Last weekend, in a fit of overconfidence, we took the cold frame off of our salad greens and put it away for the winter. Today's helpful graphic:


And back into place it goes. After the two inches of rain that got dumped on us at the beginning of the week, the lettuce and spinach really took off, and now we should be in salad for the duration (maybe forever, if we manage the cold frames and winter garden well). No way are we risking losing that, so everything is back where it was.

Also in need of covering are the new basil and cilantro plants I got last weekend:

They are still quite small, so we cut the bottoms off some of our emergency tree-saving milk jugs and used them as cheap cloches. The bricks are to hold them down because — surprise! — it's windy. AGAIN.

Also in the photo above are some peas. They aren't very big yet, but peas are cool-weather vegetables (like most of what is in the garden right now). All we did for things that should be fairly hardy is water them, because moist earth holds in some heat and will radiate it back into the air over night, which will keep everything just a degree or two warmer.

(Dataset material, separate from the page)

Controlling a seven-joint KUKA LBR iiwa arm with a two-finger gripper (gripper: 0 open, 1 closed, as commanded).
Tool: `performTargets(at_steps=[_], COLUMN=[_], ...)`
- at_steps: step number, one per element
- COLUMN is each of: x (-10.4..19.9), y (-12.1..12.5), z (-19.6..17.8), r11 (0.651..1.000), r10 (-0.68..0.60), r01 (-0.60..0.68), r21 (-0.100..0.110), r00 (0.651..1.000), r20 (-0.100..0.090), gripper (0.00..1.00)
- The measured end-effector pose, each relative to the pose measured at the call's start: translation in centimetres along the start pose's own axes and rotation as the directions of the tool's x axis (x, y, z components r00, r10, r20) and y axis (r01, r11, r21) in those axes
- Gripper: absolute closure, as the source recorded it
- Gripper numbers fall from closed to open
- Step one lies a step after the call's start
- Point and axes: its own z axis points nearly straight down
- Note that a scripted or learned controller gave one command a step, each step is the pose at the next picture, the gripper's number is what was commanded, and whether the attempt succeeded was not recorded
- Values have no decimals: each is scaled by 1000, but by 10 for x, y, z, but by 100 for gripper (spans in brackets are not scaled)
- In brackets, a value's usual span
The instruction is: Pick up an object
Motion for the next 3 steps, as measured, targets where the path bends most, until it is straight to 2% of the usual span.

We used some light row cover fabric to cover our newly emerged seedlings here, though:

Although the things in this row are also for cold weather (bok choy, spinach, lettuces, etc.), they are still very tiny, with no adult leaves yet. To be on the safe side, we added the row cover. You can also see a bucket that we used to cover our new rosemary plant. All of the perennial herbs should be ok, but rosemary is the least hardy of them, so we decided to cover it anyway. Kirk also covered some new potato leaves with big scoops of compost to protect those leaves from any frostbite.

As usual, we had to scramble to get all these things into place. It's only supposed to get down to 32 degrees, so it might not be that big of a deal, but we are much better safe than sorry. Still, it was not fun as the temperature dropped and the winds gusted to 30 mph. Again.